RODERIC DUNNETT is impressed with a
new production of 'The Queen of Spades'


Only two seasons ago Welsh National Opera confirmed what a tense, gripping, overawing orchestral score Tchaikovsky's Pikovaya Dama (The Queen of Spades) is. Now that other centre of UK operatic excellence, Manchester's Royal Northern College of Music, has served up its own new production, bristling with life (or death) and admirably sung and acted. The overture alone has the grandeur, majesty -- and also darkness -- of Tchaikovsky's great last symphonies; and if the young players lacked the staggering depth and insight and wealth of detail of the WNO orchestra inspired to rare heights by Vladimir Jurowski, from the start you knew there would be some fine instrumental playing to come.

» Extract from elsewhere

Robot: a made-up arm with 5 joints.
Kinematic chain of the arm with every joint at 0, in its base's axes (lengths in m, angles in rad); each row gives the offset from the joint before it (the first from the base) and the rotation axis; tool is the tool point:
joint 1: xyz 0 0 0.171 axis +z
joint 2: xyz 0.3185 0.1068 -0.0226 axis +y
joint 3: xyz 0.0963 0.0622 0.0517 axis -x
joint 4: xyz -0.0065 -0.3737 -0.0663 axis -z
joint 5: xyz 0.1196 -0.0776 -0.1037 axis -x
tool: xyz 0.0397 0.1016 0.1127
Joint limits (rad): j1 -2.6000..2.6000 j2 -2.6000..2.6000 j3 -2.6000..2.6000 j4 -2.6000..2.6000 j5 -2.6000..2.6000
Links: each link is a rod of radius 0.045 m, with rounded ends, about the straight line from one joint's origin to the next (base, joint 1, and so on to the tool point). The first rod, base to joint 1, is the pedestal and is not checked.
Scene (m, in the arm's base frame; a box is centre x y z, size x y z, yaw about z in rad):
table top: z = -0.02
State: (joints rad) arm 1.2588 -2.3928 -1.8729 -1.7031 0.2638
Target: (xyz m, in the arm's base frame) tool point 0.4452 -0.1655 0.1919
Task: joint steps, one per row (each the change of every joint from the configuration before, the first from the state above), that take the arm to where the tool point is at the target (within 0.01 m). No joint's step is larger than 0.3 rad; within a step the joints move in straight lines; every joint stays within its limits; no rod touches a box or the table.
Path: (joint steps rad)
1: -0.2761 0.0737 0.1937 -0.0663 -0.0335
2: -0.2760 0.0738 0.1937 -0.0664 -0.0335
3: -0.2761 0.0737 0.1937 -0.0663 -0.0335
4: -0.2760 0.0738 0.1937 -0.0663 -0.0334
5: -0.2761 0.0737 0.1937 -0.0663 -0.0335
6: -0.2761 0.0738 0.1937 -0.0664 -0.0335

Hubert Francis (Hermann) with Richard Wiegold (Surin, right) in the 2002 RNCM production of 'The Queen of Spades'

The opera as a whole, as Stephen Johnson has aptly described it, is extraordinarily prophetic, 'poised between Imperial grandeur and post-Revolutionary austerity'. Its centrepiece is Hermann, the down-on-his-luck ex-soldier, whose obsessive pursuit of a lottery win leads him to cause the death (unlike Dostoievsky's Raskolnikov, not murder, but manslaughter) of a forbidding old Countess whose arcane knowledge of three cards purportedly holds the key to card-table victory and fortune. Only at the end does she (or rather, Fate) triumph, by her (posthumous) substitution of a leering Queen of Spades for the needed final Ace.